BigQuery

Installing BigQuery clients

To interact with BigQuery from Python, install the google-cloud-bigquery library:

$ pip install google-cloud-bigquery

Access credentials

Access to Google services is provided via a credentials file, which can be downloaded from the IAM page of the Google Cloud Console, or given to you by your Google account administrator.

Typically, these credentials will either be per user or they will correspond to a service account (a system user who only has minimal permissions on the project):

  • If you have your own credentials, we suggest storing these in your home directory under /home/faculty. For a description of how your home directory persists across servers, read the Your home directory section of the documentation.
  • If the credentials belong to a service account linked to the project, we suggest storing the credentials in the project workspace so that everyone in the project can access them.

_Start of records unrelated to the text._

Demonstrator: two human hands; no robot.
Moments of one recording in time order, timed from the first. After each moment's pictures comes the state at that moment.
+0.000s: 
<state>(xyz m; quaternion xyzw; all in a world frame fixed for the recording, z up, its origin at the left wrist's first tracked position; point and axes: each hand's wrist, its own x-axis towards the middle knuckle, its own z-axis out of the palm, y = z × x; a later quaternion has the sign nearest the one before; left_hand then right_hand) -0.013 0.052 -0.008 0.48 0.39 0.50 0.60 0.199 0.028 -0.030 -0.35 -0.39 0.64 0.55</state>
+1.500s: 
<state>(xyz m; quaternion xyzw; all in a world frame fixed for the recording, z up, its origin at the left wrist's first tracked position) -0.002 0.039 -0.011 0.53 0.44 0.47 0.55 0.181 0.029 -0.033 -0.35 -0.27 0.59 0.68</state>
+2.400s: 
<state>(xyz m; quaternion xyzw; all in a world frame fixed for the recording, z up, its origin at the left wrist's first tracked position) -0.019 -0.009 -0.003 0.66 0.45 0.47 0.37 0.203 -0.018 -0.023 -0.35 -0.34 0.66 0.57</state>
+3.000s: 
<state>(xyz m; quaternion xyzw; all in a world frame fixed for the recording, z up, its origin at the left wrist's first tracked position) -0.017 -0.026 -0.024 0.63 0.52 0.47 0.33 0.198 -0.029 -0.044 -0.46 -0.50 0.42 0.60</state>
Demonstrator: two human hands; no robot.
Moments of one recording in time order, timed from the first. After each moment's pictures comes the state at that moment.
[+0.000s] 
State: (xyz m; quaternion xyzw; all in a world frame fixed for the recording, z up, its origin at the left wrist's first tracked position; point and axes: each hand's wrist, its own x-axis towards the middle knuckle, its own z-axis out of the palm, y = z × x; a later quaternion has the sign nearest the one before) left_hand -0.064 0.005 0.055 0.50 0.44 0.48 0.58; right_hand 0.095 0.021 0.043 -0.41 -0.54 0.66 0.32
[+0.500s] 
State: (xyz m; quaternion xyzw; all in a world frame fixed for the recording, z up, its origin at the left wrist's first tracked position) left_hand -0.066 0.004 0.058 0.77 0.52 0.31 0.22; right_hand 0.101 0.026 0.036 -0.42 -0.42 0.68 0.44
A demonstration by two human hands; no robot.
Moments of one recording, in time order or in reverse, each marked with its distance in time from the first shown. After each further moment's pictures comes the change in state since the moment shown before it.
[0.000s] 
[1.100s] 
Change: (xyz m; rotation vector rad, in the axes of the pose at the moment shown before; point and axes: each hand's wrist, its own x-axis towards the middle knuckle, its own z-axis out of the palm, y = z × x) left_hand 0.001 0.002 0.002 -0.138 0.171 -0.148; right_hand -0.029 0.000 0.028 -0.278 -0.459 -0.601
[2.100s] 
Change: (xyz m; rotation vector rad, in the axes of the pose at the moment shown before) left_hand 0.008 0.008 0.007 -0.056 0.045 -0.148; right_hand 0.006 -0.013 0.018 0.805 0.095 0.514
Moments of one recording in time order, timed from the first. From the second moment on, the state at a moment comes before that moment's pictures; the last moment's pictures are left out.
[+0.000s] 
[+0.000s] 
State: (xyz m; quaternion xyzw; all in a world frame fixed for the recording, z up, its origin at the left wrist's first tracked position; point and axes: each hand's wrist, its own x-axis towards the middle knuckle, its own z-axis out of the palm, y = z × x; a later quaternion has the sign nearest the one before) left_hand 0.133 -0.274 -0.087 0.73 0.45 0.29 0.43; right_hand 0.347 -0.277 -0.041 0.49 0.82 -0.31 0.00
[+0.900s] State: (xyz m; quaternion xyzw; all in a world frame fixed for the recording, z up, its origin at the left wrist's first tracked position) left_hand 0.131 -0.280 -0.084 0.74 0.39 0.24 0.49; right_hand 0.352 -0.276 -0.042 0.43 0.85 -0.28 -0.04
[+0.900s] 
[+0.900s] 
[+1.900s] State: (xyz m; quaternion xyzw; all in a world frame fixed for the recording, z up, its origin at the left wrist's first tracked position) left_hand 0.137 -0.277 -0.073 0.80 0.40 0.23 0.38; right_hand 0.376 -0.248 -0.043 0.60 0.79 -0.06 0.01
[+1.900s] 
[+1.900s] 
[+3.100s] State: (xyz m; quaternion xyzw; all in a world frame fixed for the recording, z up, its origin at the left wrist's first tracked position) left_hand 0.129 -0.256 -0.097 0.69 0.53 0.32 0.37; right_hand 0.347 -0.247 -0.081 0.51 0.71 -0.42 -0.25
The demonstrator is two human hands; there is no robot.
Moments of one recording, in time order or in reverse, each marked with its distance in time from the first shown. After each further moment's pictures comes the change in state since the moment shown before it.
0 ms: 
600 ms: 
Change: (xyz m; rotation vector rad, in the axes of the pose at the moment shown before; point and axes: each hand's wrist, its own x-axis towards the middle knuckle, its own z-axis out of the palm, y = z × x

Once you have settled on a location for the credentials, make sure the BigQuery client knows how to find them by setting the GOOGLE_APPLICATION_CREDENTIALS environment variable. Run the following commands, replacing /path/to/credentials.json with the absolute path to the credentials:

echo "export GOOGLE_APPLICATION_CREDENTIALS=/path/to/credentials.json" > /etc/faculty_environment.d/gcloud-credentials.sh
sudo sv restart jupyter  # Restart Jupyter to make sure it has access to credentials.

To make setting up servers more reproducible, we recommend adding these commands to the scripts section of a custom environment. For further information on setting environment variables in Faculty, refer to the Environment variables section.

Accessing BigQuery from Python

from google.cloud import bigquery

client = bigquery.Client()
query = "SELECT * FROM `bigquery-public-data.london_bicycles.cycle_hire` LIMIT 10"
df = client.query(query).to_dataframe()

This returns the result of the query as a Pandas dataframe.

Refer to the BigQuery documentation for other examples.